Gerade 0,5 % der Studierenden deren Eltern keine höheren Abschlüsse aufweisen können schaffen es in die erste Führungsebene. Von den Vorstandsvorsitzenden der 100 größten deutschen Konzerne stammen 4 Fünftel aus den „oberen“ 3,5 Prozent der Bevölkerung. Fast jede_r zweite kommt sogar aus den „oberen“ 0,5 Prozent.

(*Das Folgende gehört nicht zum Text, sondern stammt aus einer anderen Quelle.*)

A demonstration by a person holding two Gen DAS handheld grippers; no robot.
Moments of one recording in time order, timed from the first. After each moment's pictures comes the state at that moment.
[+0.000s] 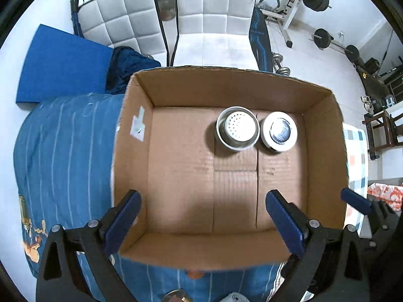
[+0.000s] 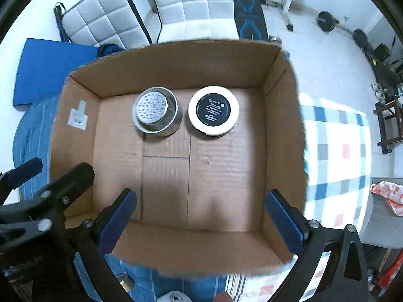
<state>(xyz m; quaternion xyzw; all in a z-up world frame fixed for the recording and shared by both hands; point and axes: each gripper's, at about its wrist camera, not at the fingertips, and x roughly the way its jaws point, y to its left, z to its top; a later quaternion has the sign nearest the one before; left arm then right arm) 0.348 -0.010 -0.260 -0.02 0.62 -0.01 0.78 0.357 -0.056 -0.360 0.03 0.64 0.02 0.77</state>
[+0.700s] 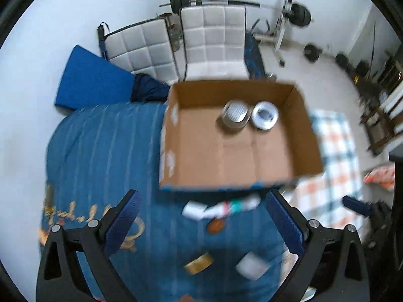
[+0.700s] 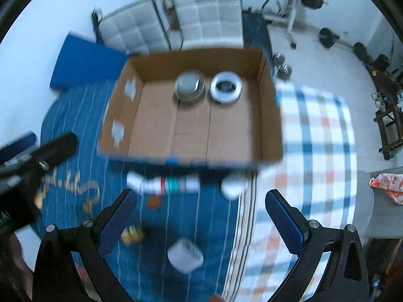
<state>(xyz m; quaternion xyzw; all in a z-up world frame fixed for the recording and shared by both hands) 0.201 0.021 -0.183 0.04 0.55 0.01 0.83 0.213 -0.052 -0.288 0.03 0.61 0.06 0.79</state>
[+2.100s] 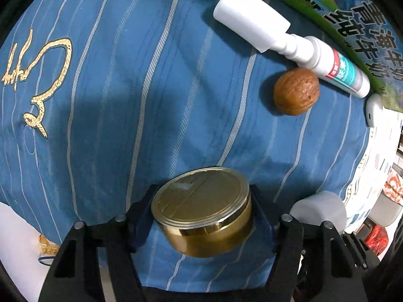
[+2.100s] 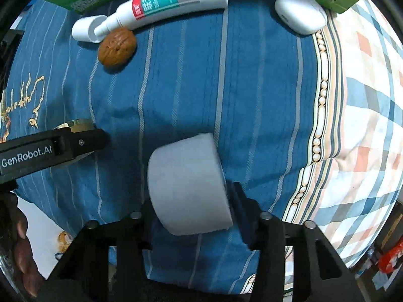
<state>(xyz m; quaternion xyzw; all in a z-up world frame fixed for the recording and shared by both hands) 0.139 0.059 -0.471 -0.14 0.78 0.04 0.60 0.124 0.007 -0.516 0.02 0.77 0.06 0.64</state>
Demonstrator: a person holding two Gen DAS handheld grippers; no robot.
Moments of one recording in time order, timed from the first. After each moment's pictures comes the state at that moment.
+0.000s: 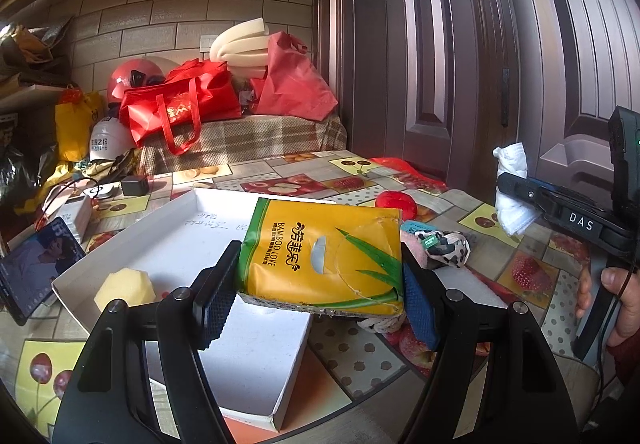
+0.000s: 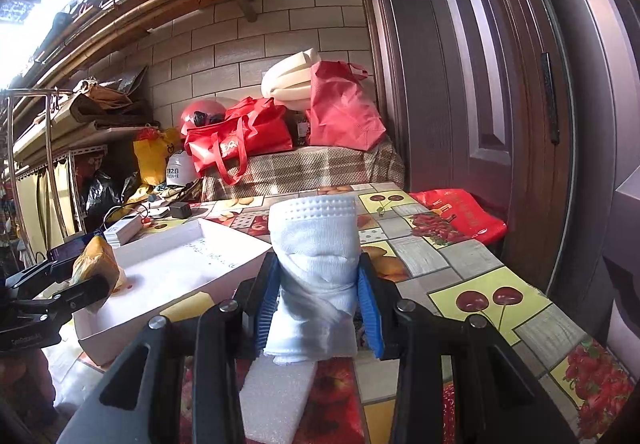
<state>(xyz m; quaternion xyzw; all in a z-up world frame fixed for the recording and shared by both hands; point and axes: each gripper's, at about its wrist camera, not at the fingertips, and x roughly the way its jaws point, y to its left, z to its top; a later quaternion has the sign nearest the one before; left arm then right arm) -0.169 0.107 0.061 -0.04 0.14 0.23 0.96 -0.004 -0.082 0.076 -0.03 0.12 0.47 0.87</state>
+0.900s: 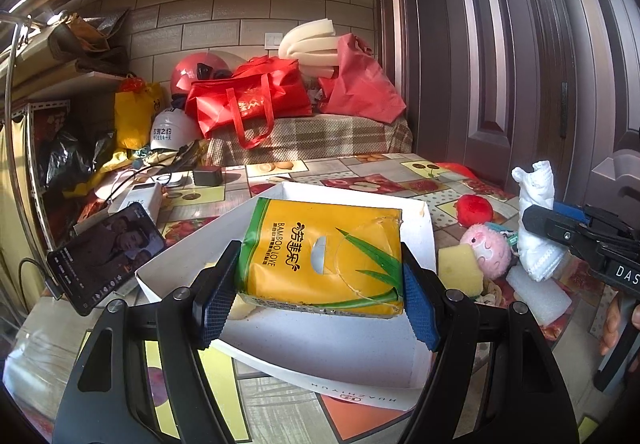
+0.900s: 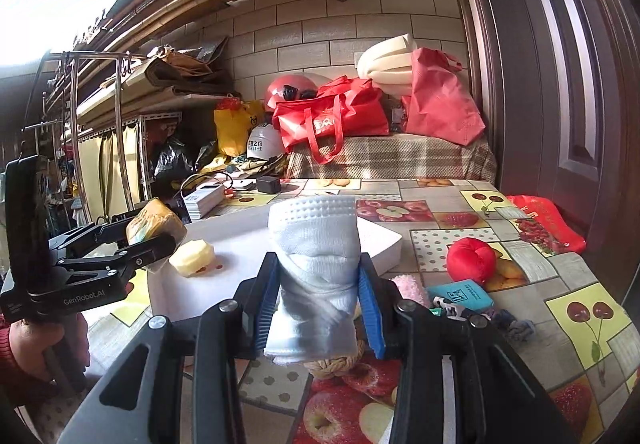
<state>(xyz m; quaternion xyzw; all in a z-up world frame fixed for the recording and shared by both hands) -0.219 0.160 0.055 -0.06 0.14 0.33 0.93 -0.068 -0.012 0.072 -0.08 0.13 0.58 0.80</state>
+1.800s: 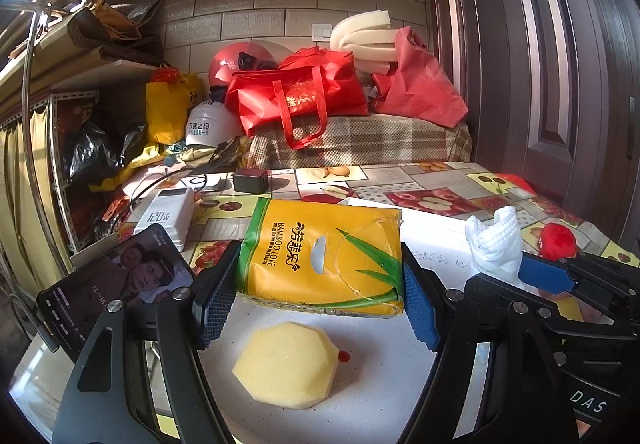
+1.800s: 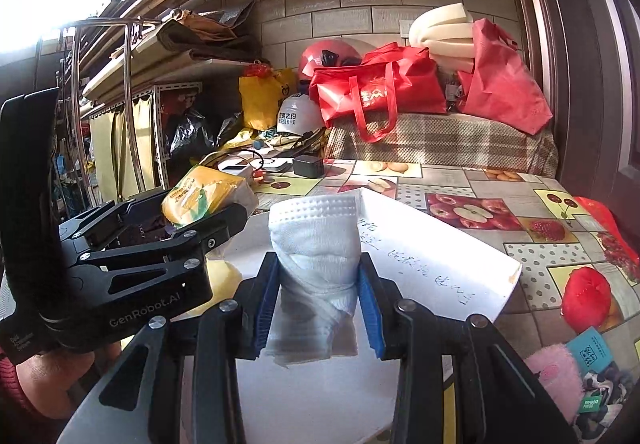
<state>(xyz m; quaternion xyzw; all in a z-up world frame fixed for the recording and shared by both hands) -0.182 0.255 0.053 -0.07 0.14 0.40 0.90 -0.085 0.123 0.056 -0.11 0.16 0.61 0.76</state>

Der Wissenschaftler M. Hartmann führt diese Zahlen darauf zurück, dass für leitende Positionen vor allem „Souveränität“ ausschlaggebend sei. Diese „weist in der Regel nur derjenige aus, dem das Milieu von Kindesbeinen anvertraut ist, der sich in Chefetagen nicht fremd, sondern zu Hause fühlt.“

Was bleibt uns da noch zu sagen, außer trocken festzustellen: Die Behauptung unser Bildungssystem wäre fair, ist bestenfalls ein Irrtum oder aber eine unverschämte Lüge.

Unsere Forderungen:

  • Kindergärten müssen Bildungs- statt Betreuungsinstutionen sein. Denn soziale Selektion beginnt bereits im frühkindlichen Alter. Dementsprechend muss sowohl die Ausbildung als auch die Entlohnung von Kindergartenpädagog_innen aufgewertet werden.
  • Einführung einer Gesamt- und Ganztagsschule. Lernen darf nicht auf privaten Nachhilfe-Institute ausgelagert werden, die frühe Trennung zwischen Hauptschule und Gymnasium muss fallen.
  • Sitzenbleiben abschaffen! Nichts demotiviert mehr, als ein ganzes Jahr aufgrund von Schwächen in einem einzigen Fach nachholen zu müssen. Mit einer Modulschule kann dem entgegengewirkt werden.
  • Lehrer_innenausbildung NEU! Pädagog_innen müssen heute ganz anderen Anforderungen gerecht werden, wir brauchen motivierte und engagierte Lehrkräfte, die mehr können als Frontalunterricht.
  • Echte Orientierung bereits in der Schule. Dort müssen Schüler_innen die Möglichkeit geboten bekommen, sich einen Überblick über verschiedene Bildungs- und Ausbildungswege zu verschaffen. Mit einer Berufsinformationsmesse ist es da nicht getan.
  • Freier und offener Hochschulzugang. Zugangsbeschränkungen wirken sozial selektiv, der EMS-Test an den medizinischen Universitäten hat das bereits bewiesen. Es darf keine finanziellen Hürden geben, ein Studium zu beginnen.
  • Soziale Absicherung! Nur wenn das Stipendiensystem grundlegend reformiert wird und Studierende nicht mehr an der Armutsgrenze leben müssen, kann soziale Selektion verhindert werden.